Q: Andrea is the director of hair salon Cinq, and you a co-owner of 3O1 Bar & Kitchen. What does it take to be successful multi-taskers like you guys?


Find out everyone’s strengths and weaknesses, and play on those. For me, I don’t have a lot of time and I don’t have restaurant expertise. My role is to support, to hire the right people and reward them for a job well done.


Q: You’ve been married 15 years. What is the secret to a long and successful marriage?


You have to both want it to be a long and successful marriage, and even learn from other people’s mistakes. I think you have to accept that you’re both individuals who are constantly growing and changing, who have different reactions and emotions. You’ve got to work as a pair with that. A friend told me it’s like swimming in a pair — you constantly have to constantly turn to see where your partner is. If you don’t, you could lose track of where they are entirely. I’ll also say, the grass is green where you water it, not that it’s greener on the other side.


Q: Now, if someone were to flirt with you, how would you deal with that situation?


I’ve got to tell you, I’ve not been picked up in a really long time! But I avoid confrontation… If anyone was daring enough to try to pick me up, I would try to make a joke of it and tell them to please, stop. Maybe I would try to introduce her to a friend!


Q: You’ve pointed towards home-grown actor Chin Han (based in Los Angeles) as someone you look up to. Why?

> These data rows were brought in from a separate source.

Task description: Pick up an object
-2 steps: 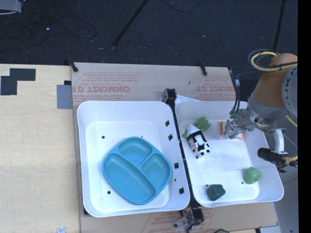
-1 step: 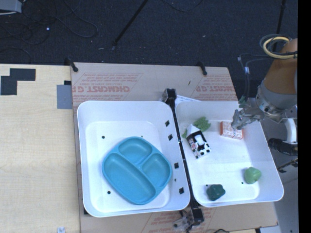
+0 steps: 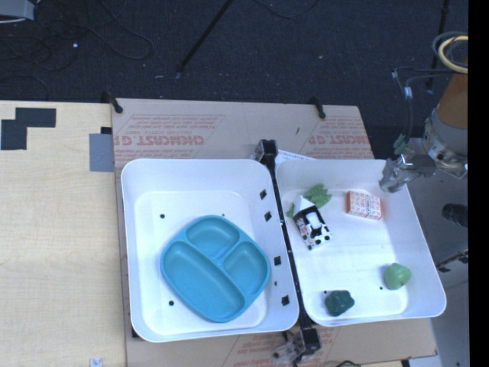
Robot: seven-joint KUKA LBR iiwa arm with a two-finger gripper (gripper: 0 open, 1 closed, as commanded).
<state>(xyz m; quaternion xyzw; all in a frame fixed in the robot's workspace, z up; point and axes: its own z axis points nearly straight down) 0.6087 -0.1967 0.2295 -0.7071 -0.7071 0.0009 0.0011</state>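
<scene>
A pale wooden bench point(image 3: 53, 235) carries a sheet of printed cardboard point(image 3: 199, 132), and on that cardboard sit two shallow white bins side by side, joined along a black clip strip. The left bin point(image 3: 149, 178) holds a blue divided plate point(image 3: 214, 268) with three compartments, lying flat and turned at an angle toward the bin's near right corner. The right bin point(image 3: 416, 297) holds the small objects up for picking — five in all.

At the view's right edge the grey arm point(image 3: 451, 128), with its orange band showing above the wrist, reaches in over the far right corner of the right bin. Its gripper point(image 3: 391, 178) hangs at the bin's far right rim, apart from every object; whether the claw is spread or closed cannot be told from this angle, and nothing shows between its tips.

Inside the right bin, a black-and-white toy point(image 3: 313, 226) lies near the left wall, with a green leafy piece point(image 3: 317, 196) just beyond it, close or touching. A pink-and-white patterned block point(image 3: 364, 205) rests nearer the far right side, closest to the gripper. Along the near side sit a dark green lump point(image 3: 338, 303) and, well to its right, a light green rounded object point(image 3: 396, 276) — both apart from the walls.
</scene>
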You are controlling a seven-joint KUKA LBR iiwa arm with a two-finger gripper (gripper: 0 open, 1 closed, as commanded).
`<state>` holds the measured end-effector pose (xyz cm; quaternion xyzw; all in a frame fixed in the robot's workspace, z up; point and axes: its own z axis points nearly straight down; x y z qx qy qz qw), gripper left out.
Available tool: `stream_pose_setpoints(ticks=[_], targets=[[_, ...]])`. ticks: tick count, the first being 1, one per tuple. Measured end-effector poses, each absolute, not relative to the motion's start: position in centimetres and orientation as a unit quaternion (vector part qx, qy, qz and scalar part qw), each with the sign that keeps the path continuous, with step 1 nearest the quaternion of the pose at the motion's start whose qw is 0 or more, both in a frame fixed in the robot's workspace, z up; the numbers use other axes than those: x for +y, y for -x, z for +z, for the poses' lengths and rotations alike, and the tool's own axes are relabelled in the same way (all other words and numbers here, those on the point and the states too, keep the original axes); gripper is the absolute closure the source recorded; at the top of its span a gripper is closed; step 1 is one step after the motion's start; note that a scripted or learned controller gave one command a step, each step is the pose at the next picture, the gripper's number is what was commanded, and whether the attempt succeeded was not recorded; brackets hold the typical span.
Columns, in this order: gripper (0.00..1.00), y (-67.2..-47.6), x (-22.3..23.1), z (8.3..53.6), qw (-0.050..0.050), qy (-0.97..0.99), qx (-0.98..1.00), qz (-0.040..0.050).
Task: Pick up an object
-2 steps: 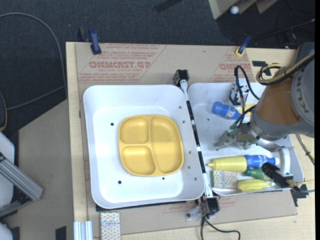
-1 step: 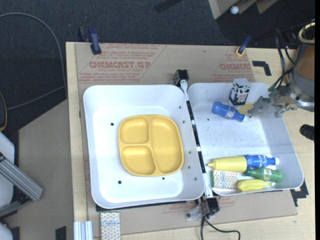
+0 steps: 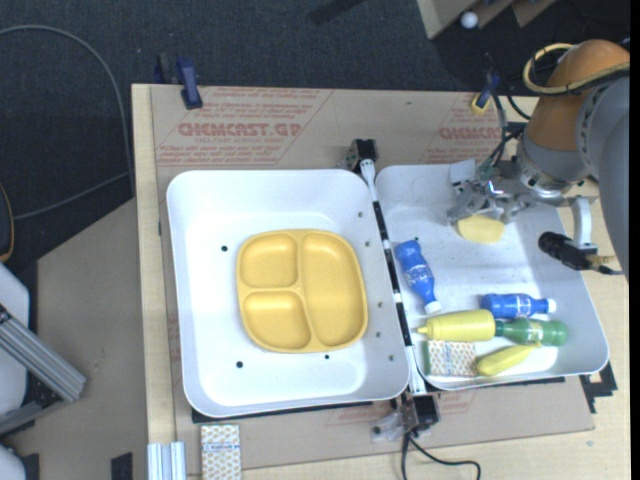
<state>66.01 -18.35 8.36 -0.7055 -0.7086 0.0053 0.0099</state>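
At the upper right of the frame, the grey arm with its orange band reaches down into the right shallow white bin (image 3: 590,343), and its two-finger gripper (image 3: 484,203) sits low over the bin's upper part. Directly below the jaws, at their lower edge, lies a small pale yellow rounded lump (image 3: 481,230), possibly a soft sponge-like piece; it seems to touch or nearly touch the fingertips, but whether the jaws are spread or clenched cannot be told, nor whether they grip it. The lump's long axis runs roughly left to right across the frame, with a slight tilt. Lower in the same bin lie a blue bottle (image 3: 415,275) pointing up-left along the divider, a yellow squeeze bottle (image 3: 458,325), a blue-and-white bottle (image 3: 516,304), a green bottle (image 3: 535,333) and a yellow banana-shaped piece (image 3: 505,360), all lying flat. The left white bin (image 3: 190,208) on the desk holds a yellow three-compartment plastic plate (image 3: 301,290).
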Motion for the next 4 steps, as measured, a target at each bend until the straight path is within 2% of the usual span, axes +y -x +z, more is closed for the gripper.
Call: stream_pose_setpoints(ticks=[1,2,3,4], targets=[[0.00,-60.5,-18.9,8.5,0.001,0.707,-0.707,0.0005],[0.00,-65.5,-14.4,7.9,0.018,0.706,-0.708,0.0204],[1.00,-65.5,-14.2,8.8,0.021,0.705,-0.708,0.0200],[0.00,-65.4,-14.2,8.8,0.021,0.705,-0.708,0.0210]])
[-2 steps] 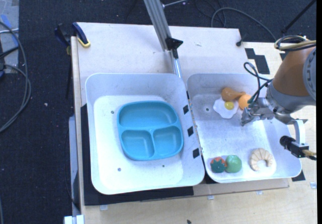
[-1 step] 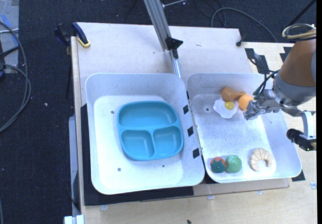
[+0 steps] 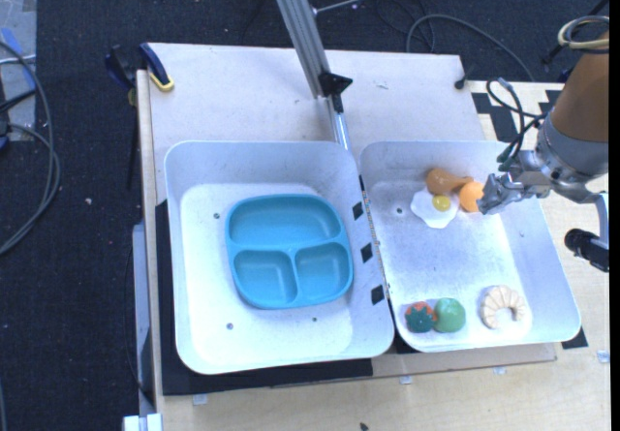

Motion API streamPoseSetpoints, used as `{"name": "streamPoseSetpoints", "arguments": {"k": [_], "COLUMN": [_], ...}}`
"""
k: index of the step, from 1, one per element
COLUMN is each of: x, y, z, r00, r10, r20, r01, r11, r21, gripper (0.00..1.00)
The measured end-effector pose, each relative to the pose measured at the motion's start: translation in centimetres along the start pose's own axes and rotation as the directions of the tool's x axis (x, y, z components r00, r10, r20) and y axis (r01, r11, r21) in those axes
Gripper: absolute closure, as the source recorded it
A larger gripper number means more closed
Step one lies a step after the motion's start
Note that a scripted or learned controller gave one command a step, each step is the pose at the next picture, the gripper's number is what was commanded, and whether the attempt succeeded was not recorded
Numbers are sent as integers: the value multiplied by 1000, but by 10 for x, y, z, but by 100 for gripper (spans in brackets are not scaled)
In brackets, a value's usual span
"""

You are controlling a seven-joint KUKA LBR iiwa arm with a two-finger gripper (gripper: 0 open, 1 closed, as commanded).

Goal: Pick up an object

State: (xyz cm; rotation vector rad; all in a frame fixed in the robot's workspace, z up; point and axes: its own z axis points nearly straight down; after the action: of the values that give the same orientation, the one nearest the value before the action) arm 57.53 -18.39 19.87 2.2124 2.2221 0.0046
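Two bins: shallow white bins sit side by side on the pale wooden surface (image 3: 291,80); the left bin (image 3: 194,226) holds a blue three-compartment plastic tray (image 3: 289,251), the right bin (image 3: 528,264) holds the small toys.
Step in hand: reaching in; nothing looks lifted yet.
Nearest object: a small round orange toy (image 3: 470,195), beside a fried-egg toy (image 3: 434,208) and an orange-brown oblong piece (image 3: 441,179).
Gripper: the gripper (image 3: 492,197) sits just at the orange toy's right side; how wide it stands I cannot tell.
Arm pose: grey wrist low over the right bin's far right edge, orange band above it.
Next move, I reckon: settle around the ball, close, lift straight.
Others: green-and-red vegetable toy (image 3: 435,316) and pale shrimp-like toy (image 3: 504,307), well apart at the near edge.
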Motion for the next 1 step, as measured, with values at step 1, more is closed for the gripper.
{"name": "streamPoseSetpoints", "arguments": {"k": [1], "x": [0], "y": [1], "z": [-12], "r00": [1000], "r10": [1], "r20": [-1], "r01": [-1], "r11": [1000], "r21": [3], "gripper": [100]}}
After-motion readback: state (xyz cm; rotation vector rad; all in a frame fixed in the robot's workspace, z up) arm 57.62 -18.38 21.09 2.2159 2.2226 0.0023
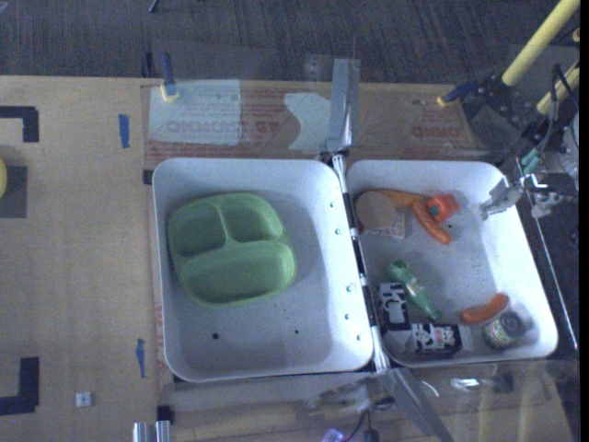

He’s put our name out there for casting agents. As a Singapore actor, it’s so great to see a Singaporean face in so many American productions. I admire him and his abilities, and I feel that he has been at the forefront of my industry, an amazing example of what a Singaporean actor can do.


Q: What’s your ideal role?


(Laughs) In English or Mandarin? If it’s in Mandarin, probably a mute, because my skills at the language are still so sub-par!